Solicito à perita nomeada que especifique no laudo médico a data estimada para a duração da incapacidade ou justificar a impossibilidade de fazê-lo, a fim de lastrear o disposto no art. 60, § 8.º e 9.º, da Lei n.º 8.213/91, sob pena ser determinada a realização de perícia complementar.
Determino a adoção dos quesitos unificados previstos no Anexo da Recomendação n.º 01/2015, mencionada acima, sem prejuízo dos quesitos apresentados pelas partes;
Não havendo necessidade esclarecimentos ou de perícia complementar ou depois de prestados os esclarecimentos ou de realizada a perícia complementar, se for o caso, expeçam o Requisitório de Pequeno Valor – RPV, em favor da médica perita, independentemente de novo despacho.

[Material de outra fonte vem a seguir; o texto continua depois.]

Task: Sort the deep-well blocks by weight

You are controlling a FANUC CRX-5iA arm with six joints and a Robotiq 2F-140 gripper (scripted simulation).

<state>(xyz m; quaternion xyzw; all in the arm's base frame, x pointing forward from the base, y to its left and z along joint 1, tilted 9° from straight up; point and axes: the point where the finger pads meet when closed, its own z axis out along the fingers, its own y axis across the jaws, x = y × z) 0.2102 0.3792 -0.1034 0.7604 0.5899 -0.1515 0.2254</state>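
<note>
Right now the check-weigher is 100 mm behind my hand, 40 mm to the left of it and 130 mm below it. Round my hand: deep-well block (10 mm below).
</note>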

Intimem a parte autora e a parte ré, para, no prazo respectivo de 30 (trinta) dias, contados da intimação da nomeação do perito, consoante art. 465, § 1.º, do CPC/15:
a) Arguir o impedimento ou a suspeição da perita, se for o caso;
b) Indicar assistente técnico;
c) Apresentar quesitos.
Citem a autarquia ré, para, no prazo de 30 (trinta) dias, apresentar resposta, bem como fornecer ao juízo cópia do inteiro teor do processo administrativo da parte autora e demais documentos que entender necessário, devendo, nesta oportunidade, se manifestar sobre o laudo pericial.
Após, intimem as partes para se manifestarem acerca da contestação, bem como sobre o laudo pericial, no prazo de 15 (quinze) dias.
Citem. Intimem.
Aparecida de Goiânia, datado e assinado digitalmente.